Neil H. Mendelson

Co-Principal Investigator
Molecular and Cellular Biology

My research interests are directed towards understanding the constraints imposed upon biological systems by their physical and chemical environment. Four projects currently being pursued involve:

• Biophysical studies of bacterial macrofibers. Macrofibers are a multicellular form that self-assembles into a twisted multifilament fiber. The geometry of individual cell growth produces twisting motions that cause writhing and supercoiling in a reiterative process. Macrofibers have been used to model the physics of a twisting, elongating elastic filament. Mathematical models of twist and writhe related to fiber behavior have been produced. Current work involves studies of impediments to motions produced by touching of fibers to the floor of the growth vessel, and the behavior of fibers unable to twist at one end.



• Bacterial bioconvection patterns. In shallow solutions of growth medium swimming cells self-organize into complex patters of sinking and rising plumes driven by a convection process. Factors involved include cell swimming towards the surface, creation of fluid layers of high density above layers of lower density, and cell mass increase produced by growth. Our interests lie in a traveling stripe pattern that forms behind a front of cells that moves directionally towards nutrients. This system provides a new way to study the cooperative swimming behavior of bacterial cells and the fluid dynamic consequences of their motions.



• Cell swimming patterns in bacterial colonies. Bacterial colonies grown on wet agar surfaces contain motile cells whose motions are constrained by high cell density. Swimming patterns arise that are not seen in conventional fluid cultures and that appear to be based upon different rules than those that govern motility and chemotaxis. Whirls and jets become established that constantly interact, decay and are reformed. Motions that appears to be chaotic are in fact highly organized on a short time scale. Local patterns are themselves organized into a super pattern that persists beyond the life span of its individual sub-components. The super pattern appears to contribute to the development of colony form.



• The production of complex colony form. A bacterial colony consists of a population of cells grown on a substrate that are organized structurally and functionally. We study the development of colony structure and the nested patterns of gene expression that arise within colonies.

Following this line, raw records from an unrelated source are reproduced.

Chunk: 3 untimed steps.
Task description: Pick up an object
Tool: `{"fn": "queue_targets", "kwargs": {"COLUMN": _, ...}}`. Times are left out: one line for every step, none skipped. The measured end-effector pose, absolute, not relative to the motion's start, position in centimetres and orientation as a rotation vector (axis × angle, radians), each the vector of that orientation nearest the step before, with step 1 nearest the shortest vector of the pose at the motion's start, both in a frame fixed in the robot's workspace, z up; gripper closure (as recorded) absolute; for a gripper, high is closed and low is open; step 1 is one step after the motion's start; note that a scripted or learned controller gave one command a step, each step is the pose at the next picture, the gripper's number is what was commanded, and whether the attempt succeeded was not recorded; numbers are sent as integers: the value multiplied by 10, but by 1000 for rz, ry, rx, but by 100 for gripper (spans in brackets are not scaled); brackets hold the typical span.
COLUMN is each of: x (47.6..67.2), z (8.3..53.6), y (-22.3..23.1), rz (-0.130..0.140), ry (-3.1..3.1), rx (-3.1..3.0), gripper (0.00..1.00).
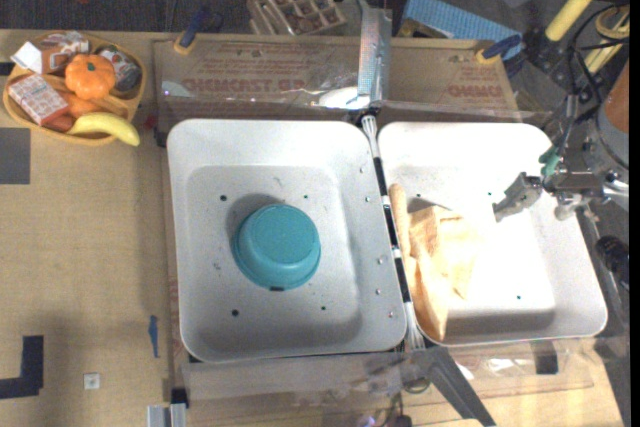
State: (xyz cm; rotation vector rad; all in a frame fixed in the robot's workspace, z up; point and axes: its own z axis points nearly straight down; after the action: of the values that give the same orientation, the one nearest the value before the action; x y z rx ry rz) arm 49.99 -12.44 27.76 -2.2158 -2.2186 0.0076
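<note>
A teal bowl (278,246) lies upside down in the middle of the left bin (200,155). A tan, bread-like object (438,260) lies along the left side of the right bin (560,300). My gripper (513,196) hangs over the right part of the right bin, reaching in from the right edge. It is a little to the right of and above the tan object, apart from it. Nothing shows between its fingers.
A yellow dish with toy fruit, an orange pumpkin and a banana (75,90) sits at the far left of the bench. A cardboard wall (270,80) stands behind both bins. Cables and clutter lie beyond it.
</note>
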Motion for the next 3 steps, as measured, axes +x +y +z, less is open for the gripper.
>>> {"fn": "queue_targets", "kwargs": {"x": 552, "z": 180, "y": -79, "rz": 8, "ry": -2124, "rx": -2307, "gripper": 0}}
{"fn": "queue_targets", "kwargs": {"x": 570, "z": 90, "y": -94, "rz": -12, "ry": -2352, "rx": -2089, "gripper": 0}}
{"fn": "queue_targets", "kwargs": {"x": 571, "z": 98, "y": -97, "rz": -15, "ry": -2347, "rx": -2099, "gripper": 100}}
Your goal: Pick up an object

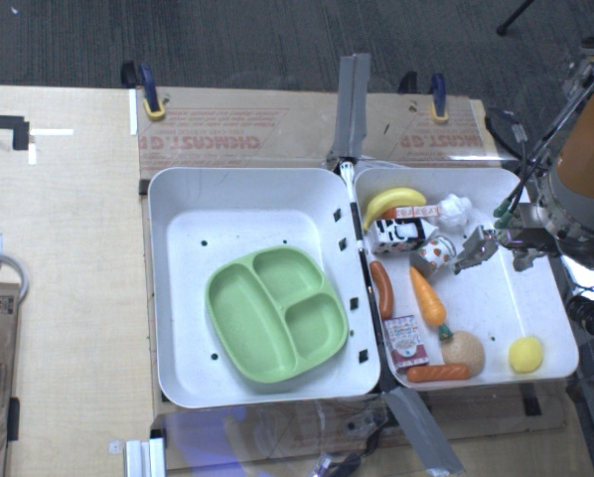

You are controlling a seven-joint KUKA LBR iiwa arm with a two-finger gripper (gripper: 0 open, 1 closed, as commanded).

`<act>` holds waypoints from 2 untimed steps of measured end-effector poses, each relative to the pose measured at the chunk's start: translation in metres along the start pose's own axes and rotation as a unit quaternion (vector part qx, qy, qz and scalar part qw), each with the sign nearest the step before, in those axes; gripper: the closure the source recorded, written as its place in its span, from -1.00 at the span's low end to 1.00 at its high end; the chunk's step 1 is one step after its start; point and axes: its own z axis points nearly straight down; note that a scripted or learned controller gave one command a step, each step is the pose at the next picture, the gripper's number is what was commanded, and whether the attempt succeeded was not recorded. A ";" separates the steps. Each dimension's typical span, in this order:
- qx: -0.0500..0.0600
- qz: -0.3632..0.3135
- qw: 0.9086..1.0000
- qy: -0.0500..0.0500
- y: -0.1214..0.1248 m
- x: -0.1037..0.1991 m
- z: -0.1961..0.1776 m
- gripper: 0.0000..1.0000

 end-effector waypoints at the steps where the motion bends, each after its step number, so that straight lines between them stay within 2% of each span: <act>1: 0.000 -0.088 0.996 0.000 0.015 0.002 0.092 -1.00; 2: -0.002 -0.100 0.995 0.000 0.021 -0.010 0.184 -1.00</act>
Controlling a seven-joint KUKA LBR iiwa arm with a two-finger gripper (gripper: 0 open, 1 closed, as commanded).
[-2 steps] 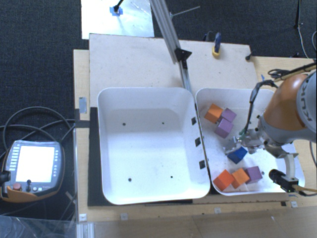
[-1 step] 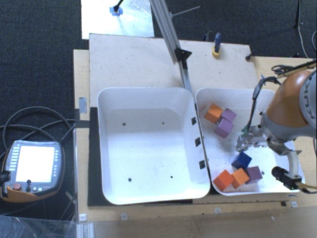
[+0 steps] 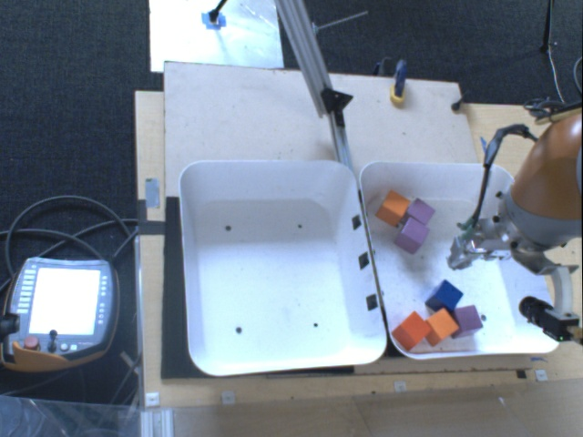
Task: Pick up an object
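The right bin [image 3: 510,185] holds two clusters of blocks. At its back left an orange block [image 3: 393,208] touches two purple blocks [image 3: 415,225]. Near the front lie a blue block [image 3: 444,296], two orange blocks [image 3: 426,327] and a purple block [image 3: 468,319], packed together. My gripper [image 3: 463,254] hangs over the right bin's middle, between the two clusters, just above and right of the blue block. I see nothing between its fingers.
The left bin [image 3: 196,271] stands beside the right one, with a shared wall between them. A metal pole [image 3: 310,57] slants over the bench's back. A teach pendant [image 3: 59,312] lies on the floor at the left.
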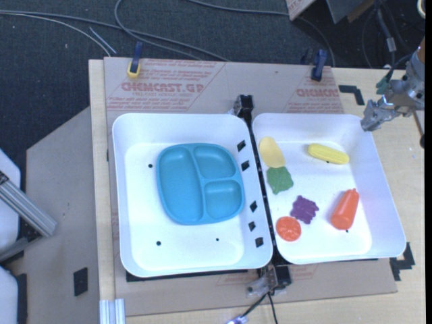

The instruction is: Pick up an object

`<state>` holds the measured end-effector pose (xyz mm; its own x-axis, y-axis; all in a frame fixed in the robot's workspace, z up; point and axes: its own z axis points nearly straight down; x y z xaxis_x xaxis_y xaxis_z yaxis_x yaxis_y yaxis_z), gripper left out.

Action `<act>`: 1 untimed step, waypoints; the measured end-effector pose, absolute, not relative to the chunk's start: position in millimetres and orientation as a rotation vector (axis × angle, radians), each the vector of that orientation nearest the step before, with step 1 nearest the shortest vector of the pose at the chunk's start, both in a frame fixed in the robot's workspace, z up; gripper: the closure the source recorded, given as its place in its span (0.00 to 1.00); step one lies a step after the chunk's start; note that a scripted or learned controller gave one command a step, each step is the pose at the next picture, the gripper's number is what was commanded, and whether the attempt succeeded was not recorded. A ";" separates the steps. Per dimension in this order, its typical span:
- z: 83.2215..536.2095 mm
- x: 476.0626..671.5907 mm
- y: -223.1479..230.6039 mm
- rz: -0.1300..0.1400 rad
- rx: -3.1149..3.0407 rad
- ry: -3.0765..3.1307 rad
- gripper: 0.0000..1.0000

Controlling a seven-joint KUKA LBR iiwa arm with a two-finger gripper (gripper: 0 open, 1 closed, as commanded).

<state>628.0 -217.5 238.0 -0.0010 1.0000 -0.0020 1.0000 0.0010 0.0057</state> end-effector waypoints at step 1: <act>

The emphasis is on pattern regulation by chemical and physical inputs.

References

Mendelson, N.H., J.J. Thwaites, J.O. Kessler, and C. Li. 1995. Mechanics of bacterial macrofiber initiation. J. Bacteriol. 177:7060-7069.

Mendelson, N.H., and J. Lega. 1998. A complex pattern of traveling stripes is produced by swimming cells of Bacillus subtilis. J. Bacteriol. 180:3285-3294.

Mendelson, N.H., A. Bourque, K. Wilkening, K.R. Anderson, and J.C. Watkins. 1999. Organized cell swimming motions in Bacillus subtilis colonies: patterns of short-lived whirls and jets. J. Bacteriol 181 (in press).

Mendelson, N.H., and B. Salhi. 1996. Patterns of reporter gene expression in the phase diagram of Bacillus subtilis colony forms. J. Bacteriol. 178:1980-1989.